* Task directions
Omit the pictures and reproduce the rest of the listing exactly.

* Collected material
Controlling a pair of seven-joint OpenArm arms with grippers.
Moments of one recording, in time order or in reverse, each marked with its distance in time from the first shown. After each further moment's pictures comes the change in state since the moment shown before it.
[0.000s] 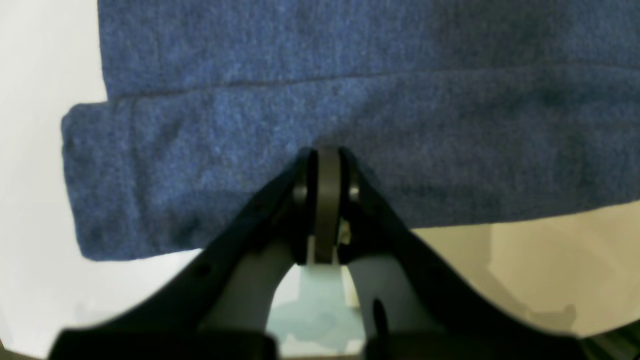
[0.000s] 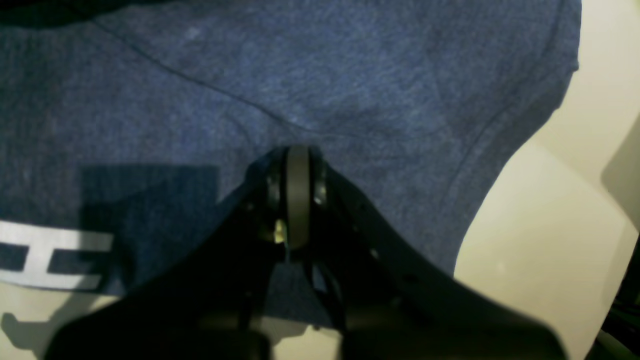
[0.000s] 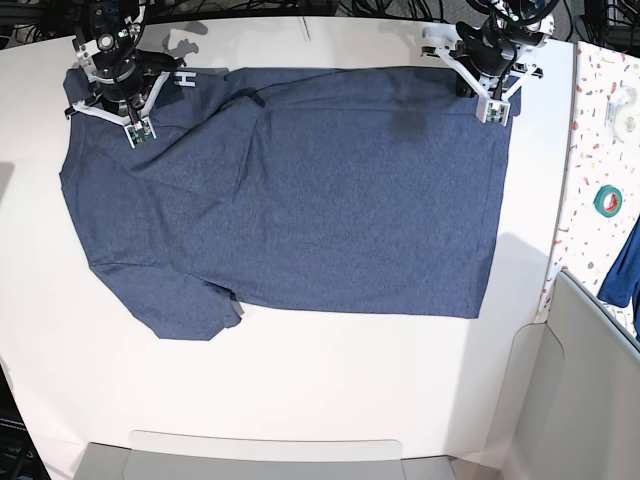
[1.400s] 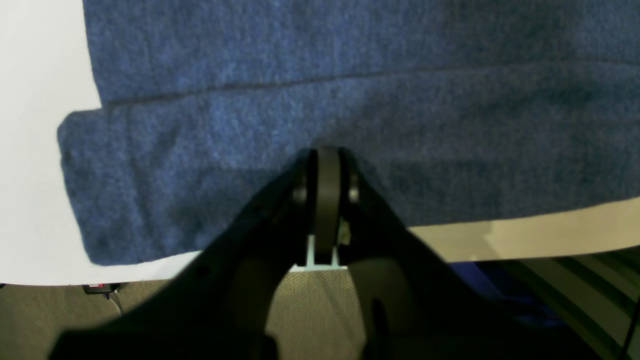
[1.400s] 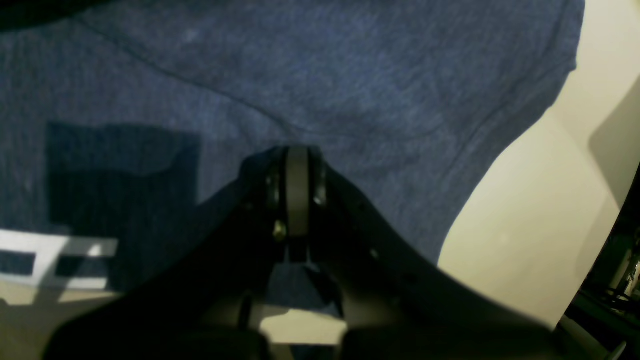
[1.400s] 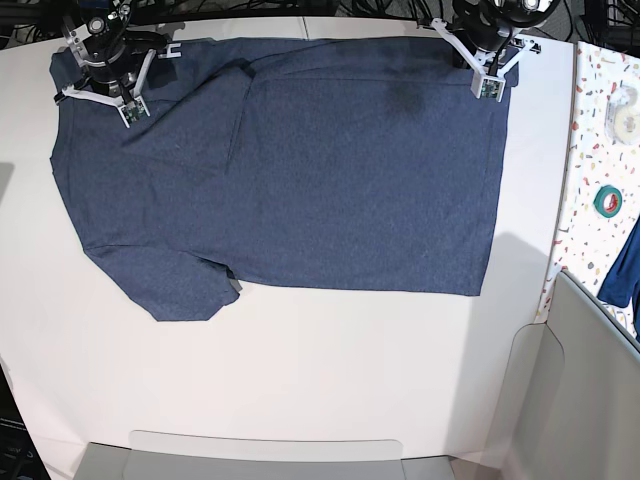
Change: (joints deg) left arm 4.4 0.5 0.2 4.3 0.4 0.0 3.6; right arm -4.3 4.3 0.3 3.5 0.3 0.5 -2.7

* Task answer
Controlling a pair of seven-joint OpenArm arms with grippers.
Moments of one recording, in time order or in reverse, each marked with its distance in time from the first shown. After each further moment's pictures comes the change in state since the moment shown before it.
[0.000s] 
[0.000s] 
[0.000s] 
[1.400s] 
[1.400s] 
[1.400s] 
Change: (joints deg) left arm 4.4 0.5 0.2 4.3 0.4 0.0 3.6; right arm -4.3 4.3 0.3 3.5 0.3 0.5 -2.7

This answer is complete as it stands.